------ DATA BLOCK

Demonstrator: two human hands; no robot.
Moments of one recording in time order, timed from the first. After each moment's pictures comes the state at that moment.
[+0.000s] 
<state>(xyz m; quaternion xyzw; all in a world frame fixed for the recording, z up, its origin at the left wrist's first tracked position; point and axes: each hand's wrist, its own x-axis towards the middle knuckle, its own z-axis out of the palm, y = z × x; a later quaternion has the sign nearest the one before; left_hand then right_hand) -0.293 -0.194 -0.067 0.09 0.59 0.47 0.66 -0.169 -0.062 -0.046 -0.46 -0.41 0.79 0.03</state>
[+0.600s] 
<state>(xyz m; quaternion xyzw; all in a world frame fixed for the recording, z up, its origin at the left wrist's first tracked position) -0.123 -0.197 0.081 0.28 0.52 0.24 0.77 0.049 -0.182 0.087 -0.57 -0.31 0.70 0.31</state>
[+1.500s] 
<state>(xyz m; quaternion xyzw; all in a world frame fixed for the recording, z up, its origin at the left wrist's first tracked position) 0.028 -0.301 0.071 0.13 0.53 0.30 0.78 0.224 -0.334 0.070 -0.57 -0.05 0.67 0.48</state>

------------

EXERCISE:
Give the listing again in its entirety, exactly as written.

REPLY:
Demonstrator: two human hands; no robot.
Moments of one recording in time order, timed from the first. After each moment's pictures comes the state at that moment.
[+0.000s] 
<state>(xyz m; quaternion xyzw; all in a world frame fixed for the recording, z up, its origin at the left wrist's first tracked position; point and axes: each hand's wrist, its own x-axis towards the middle knuckle, its own z-axis out of the palm, y = z × x; a later quaternion has the sign nearest the one before; left_hand then right_hand) -0.293 -0.194 -0.067 0.09 0.59 0.47 0.66 -0.169 -0.062 -0.046 -0.46 -0.41 0.79 0.03</state>
[+0.600s] 
<state>(xyz m; quaternion xyzw; all in a world frame fixed for the recording, z up, its origin at the left wrist's first tracked position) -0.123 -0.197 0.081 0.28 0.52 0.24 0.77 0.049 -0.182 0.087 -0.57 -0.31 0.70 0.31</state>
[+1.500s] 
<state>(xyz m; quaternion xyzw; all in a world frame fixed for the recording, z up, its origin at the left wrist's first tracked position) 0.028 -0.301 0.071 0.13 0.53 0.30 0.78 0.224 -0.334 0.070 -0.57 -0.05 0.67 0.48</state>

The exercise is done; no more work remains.